Basically, \(\color{brown}{\boldsymbol{s}_{t}[i]}\) approximates the variance \(\operatorname{Var} (\color{blue}{\hat{\boldsymbol{g}}_{t}[i]})\) well if \(\operatorname{E} (\color{blue}{\hat{\boldsymbol{g}}_{t}[i]})\) is small.

The hyperparameters are \(N_s, \eta, \varepsilon\).

Adaptive Momentum (Adam)

Adam combines momentum and RMSProp. It maintains a running average \(\color{teal}{\tilde{\boldsymbol{g}}_{t}[i]}\) of the gradient \(\color{blue}{\hat{\boldsymbol{g}}_{t}[i]}\), and another running average \(\color{brown}{\boldsymbol{s}_{t}[i]}\) of the second moment of the gradient. The two window sizes can be different.

\[\begin{split} \begin{aligned} \color{teal}{\tilde{\boldsymbol{g}}_{t}[i]} & =\left(1-\frac{1}{N_g }\right){\color{teal}{\tilde{\boldsymbol{g}}_{t-1}[i]}}+\frac{1}{N_g }{\color{blue}{\hat{\boldsymbol{g}}_{t}[i]}}\\ {\color{brown}{s_{t}[i]}} & =\left(1-\frac{1}{N_s}\right){\color{brown}{s_{t-1}[i]}} +\frac{1}{N_ s}{\color{blue}{\hat{\boldsymbol{g}}_{t}[i]}}^{2}\\ \boldsymbol{\Phi}_{t+1}[i] & =\boldsymbol{\Phi}_{t}-\frac{\eta}{\sqrt{{\color{brown}{s_{t}[i]}}}+\epsilon}{\color{teal}{\tilde{\boldsymbol{g}}_{t}[i]}} \end{aligned} \end{split}\]

The hyperparameters are \(N_g, N_s, \eta, \varepsilon\).

Issues

  • Gradient Estimation: inaccurate estimation brings noise. More than batch size effect

  • Gradient Drift (2nd order structure): g changes as the parameters \Phi change, determined by H. But second order analyses are controversial in SGD.
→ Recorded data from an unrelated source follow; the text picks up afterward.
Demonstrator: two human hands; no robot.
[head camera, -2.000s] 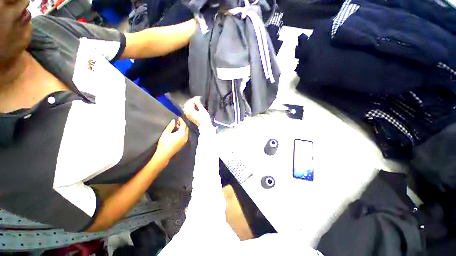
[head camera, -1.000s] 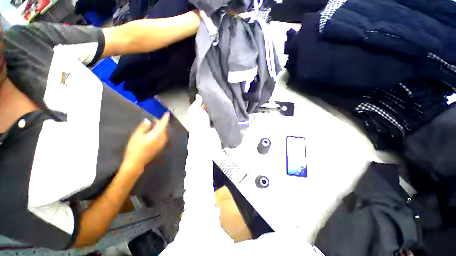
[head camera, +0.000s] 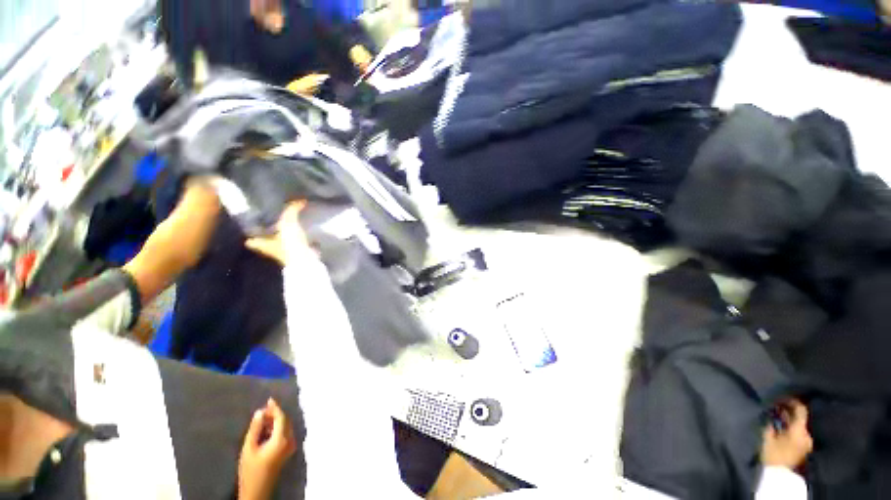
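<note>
My left hand (head camera: 278, 237), in a white sleeve, reaches far to the left with its fingers apart, at the edge of a grey garment (head camera: 366, 293) with white tapes. Blur hides whether it touches the cloth. My right hand (head camera: 789, 437) is at the lower right, over a dark jacket (head camera: 684, 381). Its fingers are curled around a small dark item that looks like thread snips, mostly hidden. The jacket lies in folds on the white table.
Two thread spools (head camera: 485, 411), a smartphone (head camera: 528, 334), a narrow box (head camera: 451, 271) and a checked swatch (head camera: 435, 414) lie on the white table (head camera: 576, 293). Navy garments (head camera: 586, 88) are stacked beyond. A person in a grey-and-white shirt (head camera: 122, 410) stands left, an arm at the grey garment.
The view has swung left and forward. My left hand has moved away from the other person's shirt hem to the grey garment. My right hand has come into view over the dark jacket.
</note>
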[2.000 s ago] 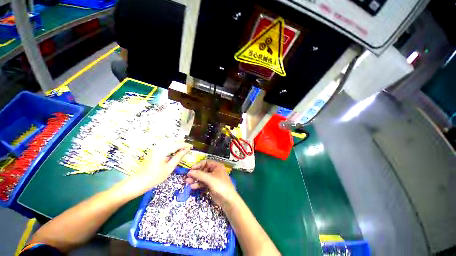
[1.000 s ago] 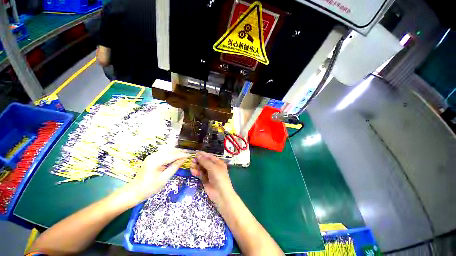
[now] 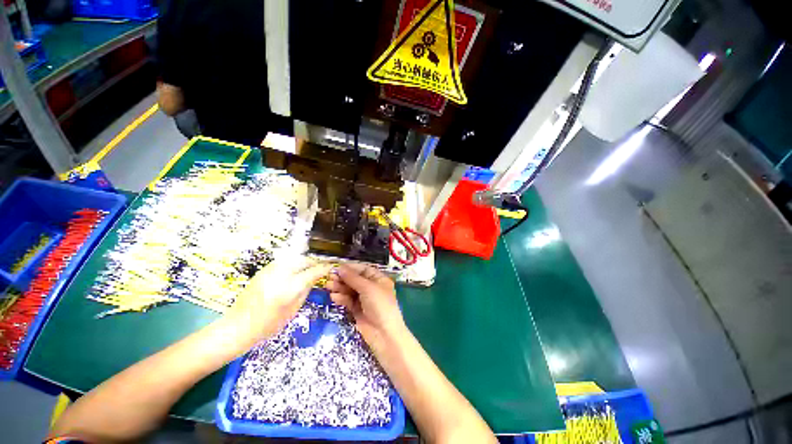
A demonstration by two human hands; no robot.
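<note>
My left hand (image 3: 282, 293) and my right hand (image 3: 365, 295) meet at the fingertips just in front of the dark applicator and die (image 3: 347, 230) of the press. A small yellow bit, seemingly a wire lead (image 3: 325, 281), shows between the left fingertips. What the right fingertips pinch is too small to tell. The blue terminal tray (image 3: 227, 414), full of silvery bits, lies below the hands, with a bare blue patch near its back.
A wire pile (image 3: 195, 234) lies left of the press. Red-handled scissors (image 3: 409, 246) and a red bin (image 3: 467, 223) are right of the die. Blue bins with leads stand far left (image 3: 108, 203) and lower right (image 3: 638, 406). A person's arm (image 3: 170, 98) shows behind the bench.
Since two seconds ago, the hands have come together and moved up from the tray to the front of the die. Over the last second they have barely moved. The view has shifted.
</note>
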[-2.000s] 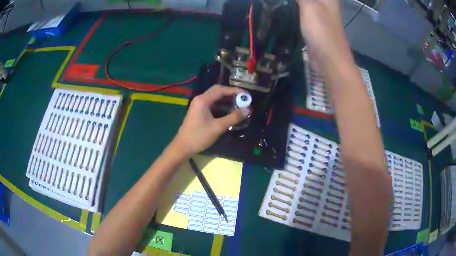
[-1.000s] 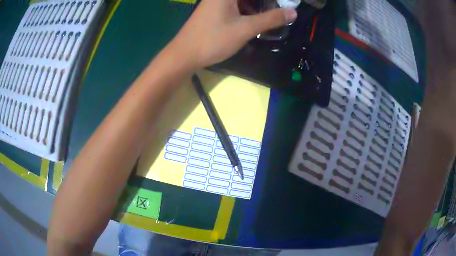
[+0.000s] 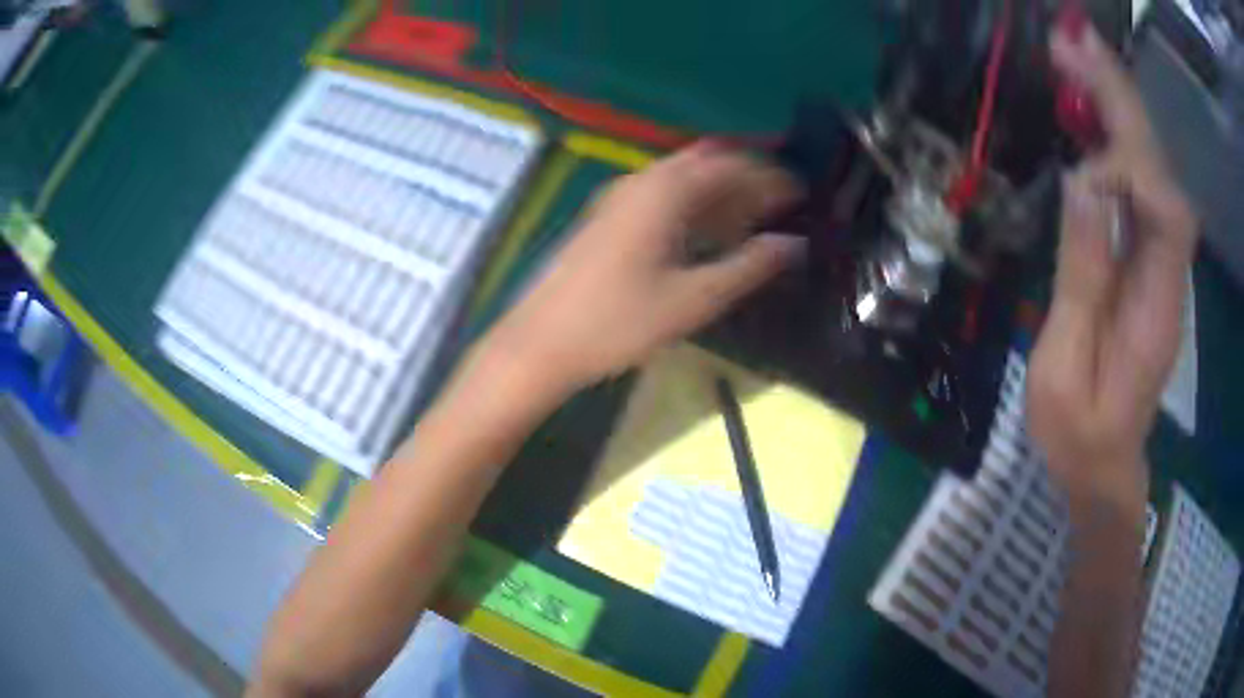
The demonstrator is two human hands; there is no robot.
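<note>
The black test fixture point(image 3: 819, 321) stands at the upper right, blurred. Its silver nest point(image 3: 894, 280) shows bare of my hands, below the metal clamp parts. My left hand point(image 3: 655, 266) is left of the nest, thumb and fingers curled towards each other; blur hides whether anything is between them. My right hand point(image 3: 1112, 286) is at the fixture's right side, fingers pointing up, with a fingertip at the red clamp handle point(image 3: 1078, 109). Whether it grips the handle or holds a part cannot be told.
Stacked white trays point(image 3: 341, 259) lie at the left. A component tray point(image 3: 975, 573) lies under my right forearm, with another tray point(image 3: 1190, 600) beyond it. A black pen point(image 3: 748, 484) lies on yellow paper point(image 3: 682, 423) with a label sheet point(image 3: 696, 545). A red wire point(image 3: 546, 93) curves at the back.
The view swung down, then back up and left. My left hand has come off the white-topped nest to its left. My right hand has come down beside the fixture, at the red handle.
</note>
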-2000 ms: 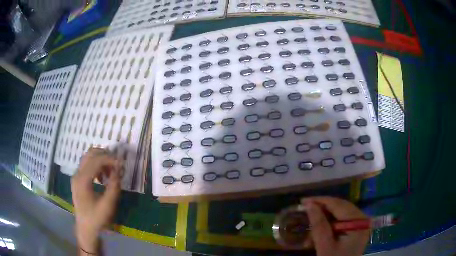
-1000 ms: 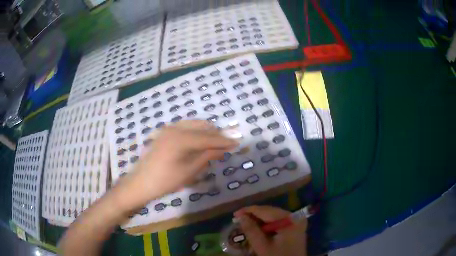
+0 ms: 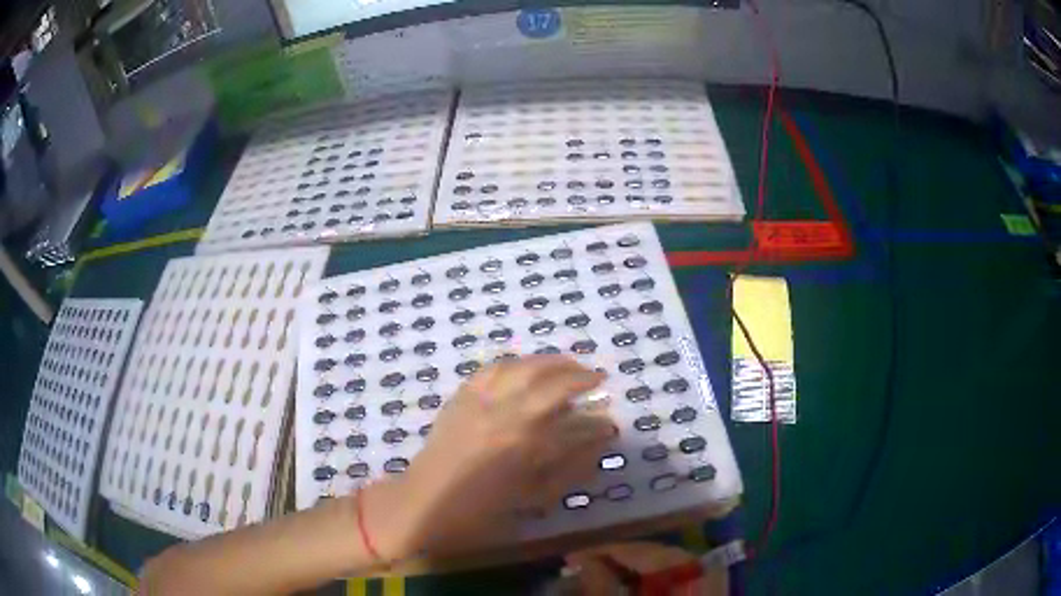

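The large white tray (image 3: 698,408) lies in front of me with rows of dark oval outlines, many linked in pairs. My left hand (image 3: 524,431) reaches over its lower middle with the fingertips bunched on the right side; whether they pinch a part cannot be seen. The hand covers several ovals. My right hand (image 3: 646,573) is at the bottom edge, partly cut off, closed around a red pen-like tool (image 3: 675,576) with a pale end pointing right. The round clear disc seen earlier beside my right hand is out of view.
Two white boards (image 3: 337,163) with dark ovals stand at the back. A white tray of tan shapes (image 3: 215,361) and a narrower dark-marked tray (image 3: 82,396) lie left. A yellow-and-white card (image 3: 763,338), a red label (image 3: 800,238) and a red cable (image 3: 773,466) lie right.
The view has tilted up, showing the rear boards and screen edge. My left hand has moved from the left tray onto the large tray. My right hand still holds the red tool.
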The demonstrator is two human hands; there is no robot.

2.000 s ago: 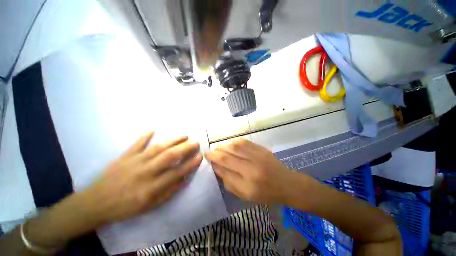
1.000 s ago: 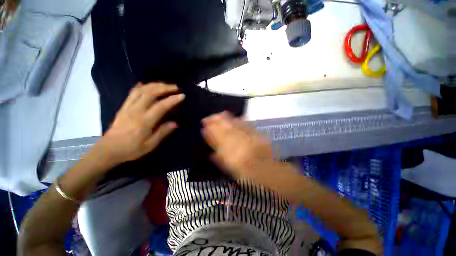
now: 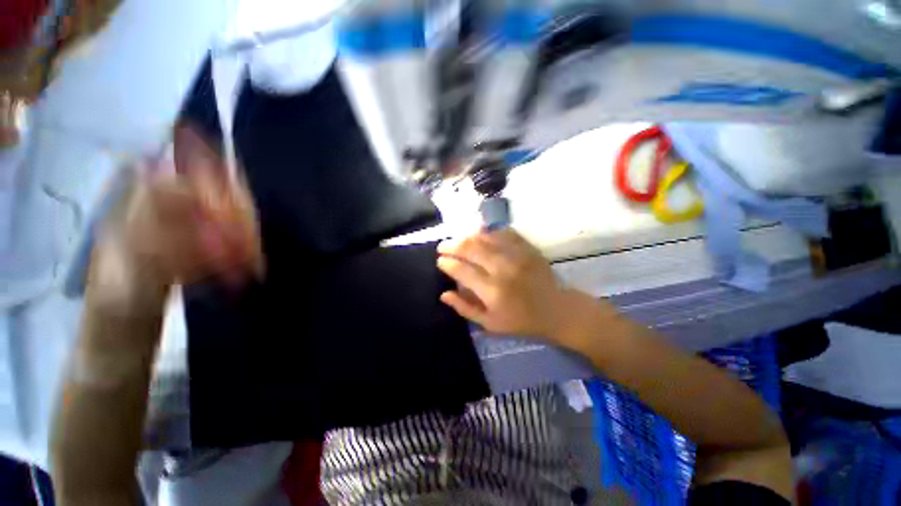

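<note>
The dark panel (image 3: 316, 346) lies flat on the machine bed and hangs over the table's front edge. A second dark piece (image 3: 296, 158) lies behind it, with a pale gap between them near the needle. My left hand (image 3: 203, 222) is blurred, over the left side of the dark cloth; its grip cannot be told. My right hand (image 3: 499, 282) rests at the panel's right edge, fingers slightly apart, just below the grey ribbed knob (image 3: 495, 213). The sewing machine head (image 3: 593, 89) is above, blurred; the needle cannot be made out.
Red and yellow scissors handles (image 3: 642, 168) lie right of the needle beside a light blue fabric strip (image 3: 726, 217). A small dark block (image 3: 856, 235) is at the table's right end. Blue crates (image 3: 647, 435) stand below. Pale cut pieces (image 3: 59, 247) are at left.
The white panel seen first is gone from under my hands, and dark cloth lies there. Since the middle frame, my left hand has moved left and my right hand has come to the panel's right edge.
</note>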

  • Convergence: to converge to a local optimum the learning rate must be gradually reduced toward zero, how to design the schedule? see below

  • Exploration: deep models are non-convex, we need to search over the parameter space. SGD can behave like MCMC.